The timekeeper tapped her head to alert the officials that time had expired. But there was one play left to be made.
The Western women's field hockey team had been awarded a corner in the waning seconds of the gold-medal game against Hudson Valley at the Empire State Games. Western had one chance to wipe out a 1-0 deficit.
As every out-of-bounds pass had, this one came straight to Chantae Miller, a senior at Williamsville North. She slapped at the ball, sending it whizzing past the goalie and into the net.
And that's when Western's luck ended.
The split-second of celebration was interrupted by the official's whistle. The goal -- which would have forced overtime and given Western a chance to win -- was disallowed due to a dangerous play: Miller lifted the ball too high into the crowd of players in front of the goal. Game over. Hudson Valley wins.
"We were so hyped up about wanting to win that we psyched ourselves out," said Nicole Lewis, Western's goalkeeper.

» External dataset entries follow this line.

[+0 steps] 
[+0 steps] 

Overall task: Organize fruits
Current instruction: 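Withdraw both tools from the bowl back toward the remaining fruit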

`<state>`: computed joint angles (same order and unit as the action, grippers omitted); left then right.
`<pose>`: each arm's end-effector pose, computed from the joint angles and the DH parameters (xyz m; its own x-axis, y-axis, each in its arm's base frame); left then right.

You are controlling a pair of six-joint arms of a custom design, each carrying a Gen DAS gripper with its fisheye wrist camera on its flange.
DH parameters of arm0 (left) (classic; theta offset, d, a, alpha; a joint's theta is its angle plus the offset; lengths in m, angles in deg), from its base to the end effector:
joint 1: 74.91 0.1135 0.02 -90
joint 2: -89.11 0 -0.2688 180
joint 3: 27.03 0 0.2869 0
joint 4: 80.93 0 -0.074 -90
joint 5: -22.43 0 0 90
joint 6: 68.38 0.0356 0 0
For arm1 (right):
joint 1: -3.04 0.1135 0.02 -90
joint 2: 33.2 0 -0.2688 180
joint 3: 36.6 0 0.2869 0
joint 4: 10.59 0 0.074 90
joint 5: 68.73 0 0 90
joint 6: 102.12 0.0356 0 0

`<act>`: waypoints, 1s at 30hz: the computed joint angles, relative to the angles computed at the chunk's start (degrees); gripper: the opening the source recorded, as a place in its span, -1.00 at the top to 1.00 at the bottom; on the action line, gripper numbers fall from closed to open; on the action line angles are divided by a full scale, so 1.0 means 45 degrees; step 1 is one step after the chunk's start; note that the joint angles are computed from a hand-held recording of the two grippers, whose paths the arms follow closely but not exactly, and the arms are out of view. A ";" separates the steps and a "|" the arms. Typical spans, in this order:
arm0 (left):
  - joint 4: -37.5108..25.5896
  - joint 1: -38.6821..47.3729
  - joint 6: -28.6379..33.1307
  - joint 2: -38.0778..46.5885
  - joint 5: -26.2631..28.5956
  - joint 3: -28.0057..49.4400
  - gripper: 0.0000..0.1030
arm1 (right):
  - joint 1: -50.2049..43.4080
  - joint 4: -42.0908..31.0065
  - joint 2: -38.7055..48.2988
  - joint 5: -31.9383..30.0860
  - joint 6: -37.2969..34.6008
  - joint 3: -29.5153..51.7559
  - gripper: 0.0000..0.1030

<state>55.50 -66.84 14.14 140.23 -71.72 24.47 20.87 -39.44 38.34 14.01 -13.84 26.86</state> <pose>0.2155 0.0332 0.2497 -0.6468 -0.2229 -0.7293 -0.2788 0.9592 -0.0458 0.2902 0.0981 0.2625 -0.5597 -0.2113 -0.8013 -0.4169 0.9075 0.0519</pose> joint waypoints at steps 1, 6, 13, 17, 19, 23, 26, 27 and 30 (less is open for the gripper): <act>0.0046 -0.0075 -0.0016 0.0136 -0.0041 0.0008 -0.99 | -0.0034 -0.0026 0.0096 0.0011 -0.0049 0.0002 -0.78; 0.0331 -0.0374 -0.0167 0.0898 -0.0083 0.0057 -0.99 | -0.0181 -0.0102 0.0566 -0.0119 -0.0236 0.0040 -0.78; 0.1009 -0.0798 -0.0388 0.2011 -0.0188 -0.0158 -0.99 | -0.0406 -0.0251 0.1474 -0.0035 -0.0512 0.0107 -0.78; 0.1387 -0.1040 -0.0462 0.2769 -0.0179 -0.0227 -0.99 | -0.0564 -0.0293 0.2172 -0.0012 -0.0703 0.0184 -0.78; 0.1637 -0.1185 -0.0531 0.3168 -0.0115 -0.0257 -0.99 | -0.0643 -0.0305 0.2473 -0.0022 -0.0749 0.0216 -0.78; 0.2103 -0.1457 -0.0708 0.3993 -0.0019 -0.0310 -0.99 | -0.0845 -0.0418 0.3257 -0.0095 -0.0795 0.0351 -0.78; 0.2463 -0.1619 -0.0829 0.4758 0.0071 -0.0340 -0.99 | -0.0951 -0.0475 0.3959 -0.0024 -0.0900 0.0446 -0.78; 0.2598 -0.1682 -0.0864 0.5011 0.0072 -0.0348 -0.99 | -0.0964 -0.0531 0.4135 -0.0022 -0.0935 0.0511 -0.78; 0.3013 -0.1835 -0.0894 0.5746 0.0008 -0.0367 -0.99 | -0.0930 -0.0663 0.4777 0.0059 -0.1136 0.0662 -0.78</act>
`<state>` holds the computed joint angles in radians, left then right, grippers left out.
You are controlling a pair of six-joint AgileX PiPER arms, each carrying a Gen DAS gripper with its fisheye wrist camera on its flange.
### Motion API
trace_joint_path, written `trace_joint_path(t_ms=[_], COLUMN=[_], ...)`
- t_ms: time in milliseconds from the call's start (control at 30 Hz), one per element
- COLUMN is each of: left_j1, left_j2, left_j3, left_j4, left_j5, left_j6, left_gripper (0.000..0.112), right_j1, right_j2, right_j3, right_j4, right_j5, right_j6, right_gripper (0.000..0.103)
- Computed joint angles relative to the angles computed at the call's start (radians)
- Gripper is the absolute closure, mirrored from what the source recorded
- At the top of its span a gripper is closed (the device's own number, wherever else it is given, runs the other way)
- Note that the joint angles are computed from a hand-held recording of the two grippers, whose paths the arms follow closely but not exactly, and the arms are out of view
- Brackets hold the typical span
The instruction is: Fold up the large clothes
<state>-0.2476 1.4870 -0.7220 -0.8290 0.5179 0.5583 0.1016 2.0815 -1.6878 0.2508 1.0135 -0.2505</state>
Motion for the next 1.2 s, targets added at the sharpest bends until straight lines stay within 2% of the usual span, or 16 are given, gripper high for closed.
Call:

Signs of dejection and anguish were less apparent than expected, probably because Western was a field hockey medal winner for the first time in 10 years. The team took silver under current coach Peter Tonsoline in 1998. The last gold was in 1981, long before any of this year's competitors was born.
"We've had a drought, but this is probably the best team I've put together," said Tonsoline, reflecting on his 17 years of service. "I didn't know much about the competition. I thought Hudson Valley was going to be down this year, but little did I know."
Tonsoline attended his son's wedding on Friday and missed his team's victory over Hudson Valley, which came in penalty strokes. Miller, playing in her fourth Games, netted the game-winning stroke while Hudson Valley missed all five attempts.
Ironically -- and unfortunately for Western -- Hudson Valley's persistence paid off. It scored Sunday on a stroke, giving the team a 1-for-7 stroke-conversion rate at the Games.
"Probability is they're going to put one in sooner or later," Tonsoline said. "[Lewis] is great on the strokes too, but it was a good shot and she can't stop everything. It was early in the game too, and it shouldn't be a factor. It's in the end of the game that it's a back-breaker."
Although the stroke was the only goal, it was not for a lack of opportunities. Hudson Valley converted none of its 13 corners and dominated possession for nearly all of the first half, despite being constantly shut down by Lewis and the Western defense.
"In the first half we played tight, they played loose," Tonsoline said. "In the second half we adjusted, and I thought we were matched up pretty evenly. Now it came down to who is going to catch a break."